Rabsatt also said the board should include the territory's director of personnel as an ex-officio member, since her position is "integral to the proper administration of employee benefit matters."
Eugene A. Woods, CEO of Roy L. Schneider Hospital, and Thomas Robinson, his Juan F. Luis Hospital counterpart, supported the measure. Woods said "the board needs as wide a representation as possible, so we don't hear what's going on after the fact." Three years ago, he said, "the hospital had no impact on the negotiations with Blue Cross. For example, Blue Cross doesn't cover self-inflicted wounds that come into the emergency room. That is an issue that a hospital CEO would have raised."
Moolenaar argued that the inclusion of health-care providers on boards which regulate agreements between providers and financiers "can significantly sway the outcome away from the best interest of the consumer." He said his department would favor non-voting seats for the hospital CEO's.
Robinson countered, "A voice without a vote is a very small voice, indeed.
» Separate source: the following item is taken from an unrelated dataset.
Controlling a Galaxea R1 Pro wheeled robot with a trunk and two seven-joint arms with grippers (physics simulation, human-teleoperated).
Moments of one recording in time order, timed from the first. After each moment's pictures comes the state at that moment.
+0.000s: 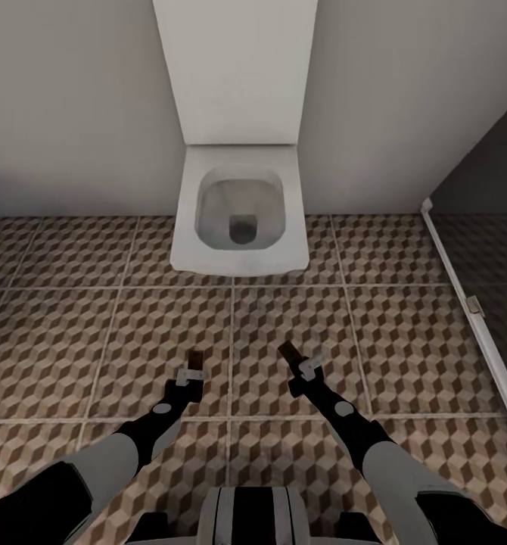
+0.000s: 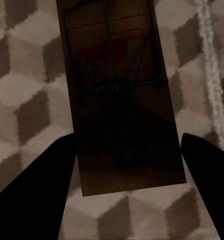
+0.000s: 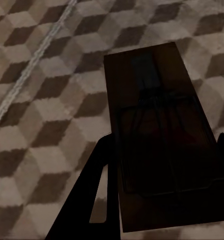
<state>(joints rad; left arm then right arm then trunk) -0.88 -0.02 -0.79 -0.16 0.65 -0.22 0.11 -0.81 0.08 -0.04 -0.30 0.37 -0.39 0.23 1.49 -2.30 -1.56</state>
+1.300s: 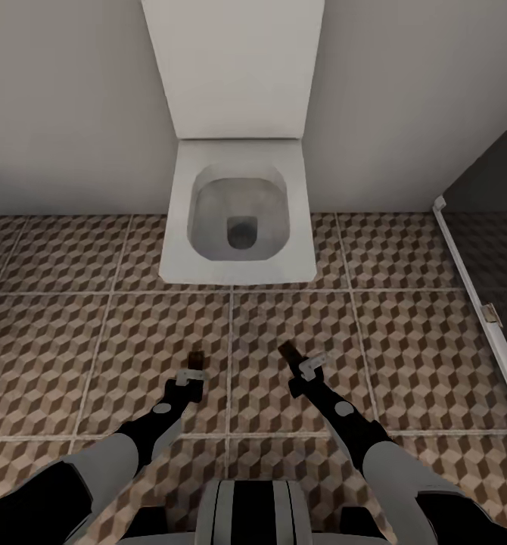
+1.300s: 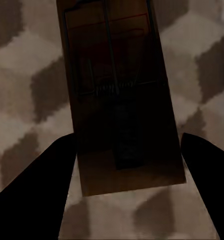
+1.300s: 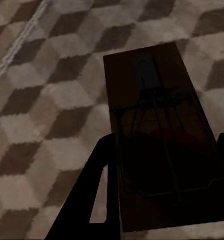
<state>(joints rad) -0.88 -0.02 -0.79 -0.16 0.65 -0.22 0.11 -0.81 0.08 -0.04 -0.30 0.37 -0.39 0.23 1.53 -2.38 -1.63</state>
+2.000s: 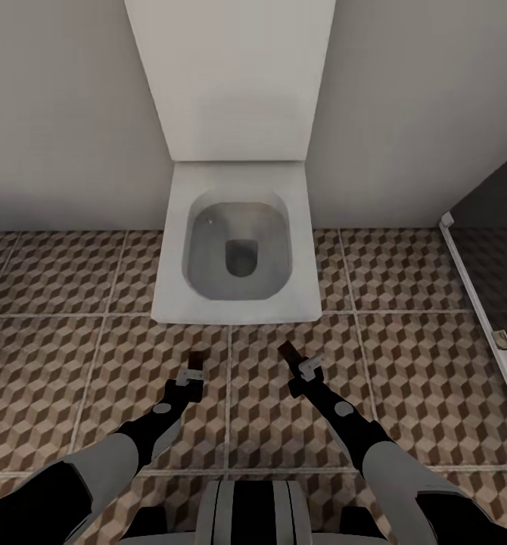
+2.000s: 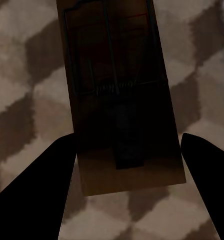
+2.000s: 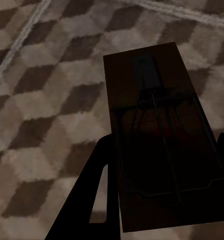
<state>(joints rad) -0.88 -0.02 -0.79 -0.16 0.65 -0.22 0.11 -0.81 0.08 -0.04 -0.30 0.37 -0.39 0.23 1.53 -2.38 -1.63</state>
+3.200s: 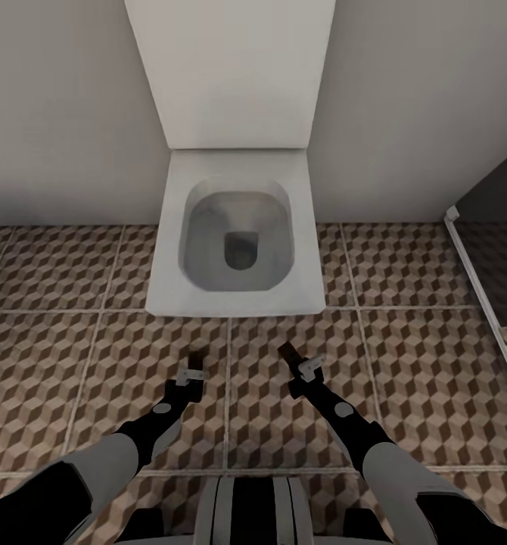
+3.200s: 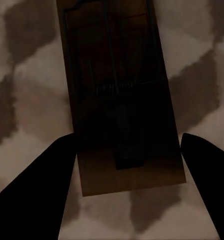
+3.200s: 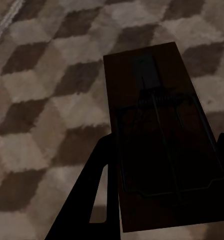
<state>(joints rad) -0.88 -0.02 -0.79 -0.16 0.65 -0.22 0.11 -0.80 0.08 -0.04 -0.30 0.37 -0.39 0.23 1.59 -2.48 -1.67</state>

The problems we've had with Blue Cross could have been avoided if the hospitals had had a voting member."
Committee members expressed concern about "overloading" the board and taking hospital officials away from other tasks. Sen. Douglas Canton, committee chair, said the CEO's should be included on the board, but not necessarily as voting members.
Woods offered his "compromise," should opposition to voting membership build, to being an ex-officio member.
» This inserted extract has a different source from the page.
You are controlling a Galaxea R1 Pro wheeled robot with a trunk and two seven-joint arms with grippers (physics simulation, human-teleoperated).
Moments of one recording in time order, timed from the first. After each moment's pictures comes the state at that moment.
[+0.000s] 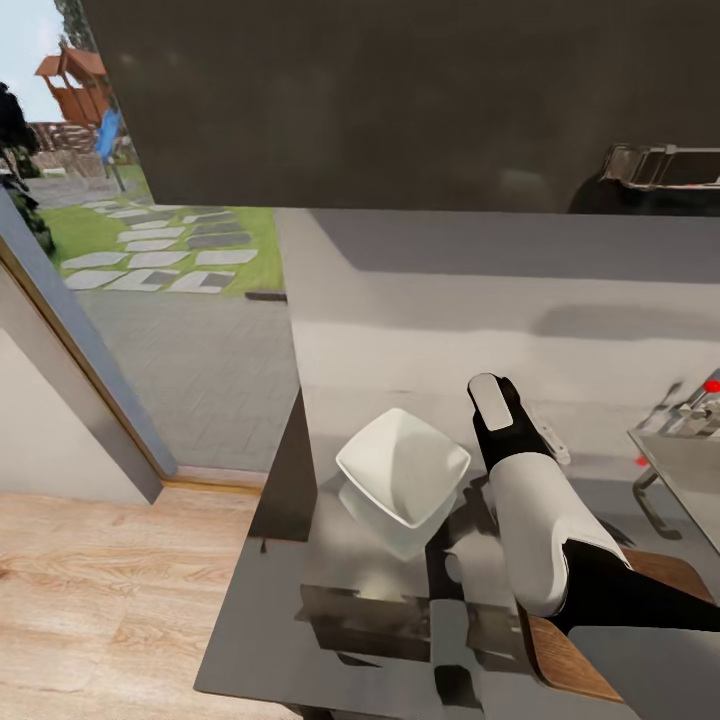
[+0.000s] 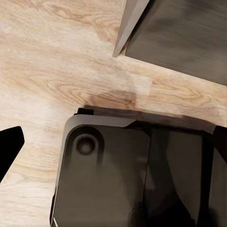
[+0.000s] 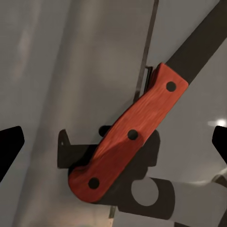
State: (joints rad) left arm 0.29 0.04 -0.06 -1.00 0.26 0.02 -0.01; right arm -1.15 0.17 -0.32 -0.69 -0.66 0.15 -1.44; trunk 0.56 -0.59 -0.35
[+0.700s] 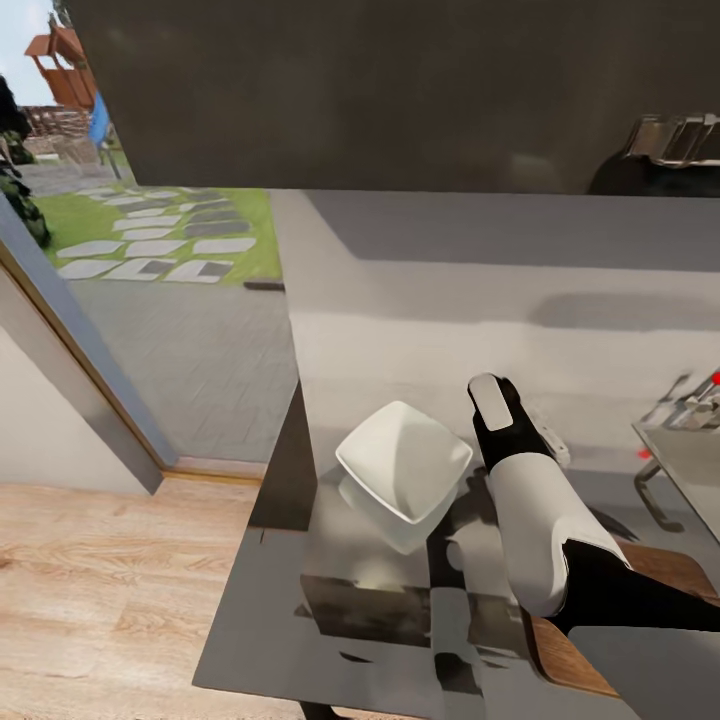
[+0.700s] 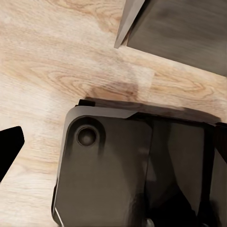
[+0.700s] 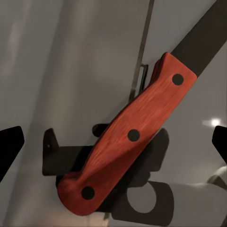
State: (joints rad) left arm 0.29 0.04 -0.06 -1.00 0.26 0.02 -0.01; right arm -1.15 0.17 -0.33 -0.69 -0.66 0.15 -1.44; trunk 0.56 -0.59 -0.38
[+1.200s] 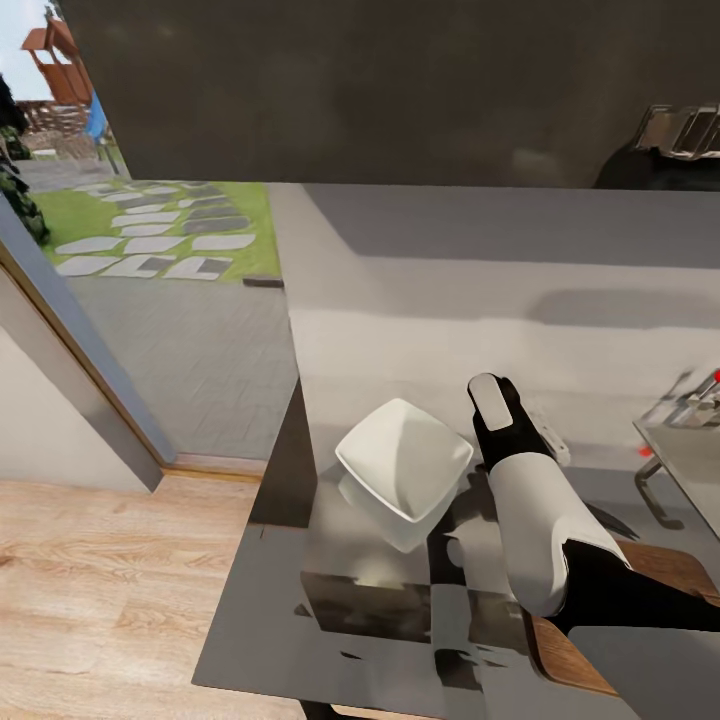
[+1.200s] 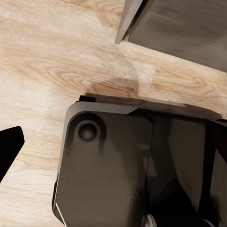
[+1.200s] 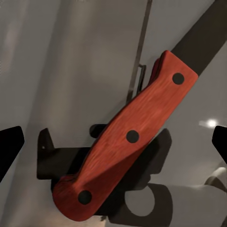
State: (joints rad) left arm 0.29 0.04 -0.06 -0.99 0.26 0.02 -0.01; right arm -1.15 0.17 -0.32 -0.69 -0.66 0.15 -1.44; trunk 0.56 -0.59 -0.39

Another point of dissension was a proposal to exempt government-owned health care facilities from the requirement for a Certificate of Need. Moolenaar said the proposal would allow the semi-autonomous agencies to duplicate services, expand unnecessarily and establish fees without oversight from his department — and, in general, "circumvent the regulatory authority of this agency."
Woods said there was no attempt to take away oversight responsibility, but a desire "to streamline the CON (Certificate of Need) process." He said the provision is consistent with the Legislature's original intent "that the CON apply to privately owned health-care facilities, instead of government-owned."
Sens. Roosevelt David and David Jones agreed with Woods. Jones said the hospitals should be fully autonomous and should not be required to present a CON to the Health Department every time they need a piece of equipment.
The bill also exempts critical positions, such as pharmacists, radiology and laboratory technicians, and physical therapists, from the employee attrition program which initially exempted only doctors and nurses. Woods said the measure is needed to "protect these desperately needed positions."
Among other provisions in the expansive bill are a section restricting treatment of illegal immigrants to emergency medical care, and a measure creating a less-cumbersome hiring process which Woods said would "eliminate much of the bureaucracy that we experience."
Woods said the bill "represents another step in the long journey toward making our health-care facilities the providers of choice for Virgin Islanders and the Caribbean." While semi-autonomy is not a panacea to health-care problems, he said, in the almost two years since the legislation was passed, it "has resulted in many positive changes with people receiving health care here at home without having to leave the territory." And he commended the governor and the Legislature for "taking this bold step."
The committee held the bill, sponsored by Sens. Canton, Jones, David, Lorraine Berry and Almando "Rocky" Liburd, until its next meeting, set for Thursday, so amendments can be drafted addressing the concerns voiced by those testifying Monday.
Committee members at the hearing were Canton, Jones, David and Richards. Sens. Berry, Liburd and Adlah "Foncie" Donastorg were excused.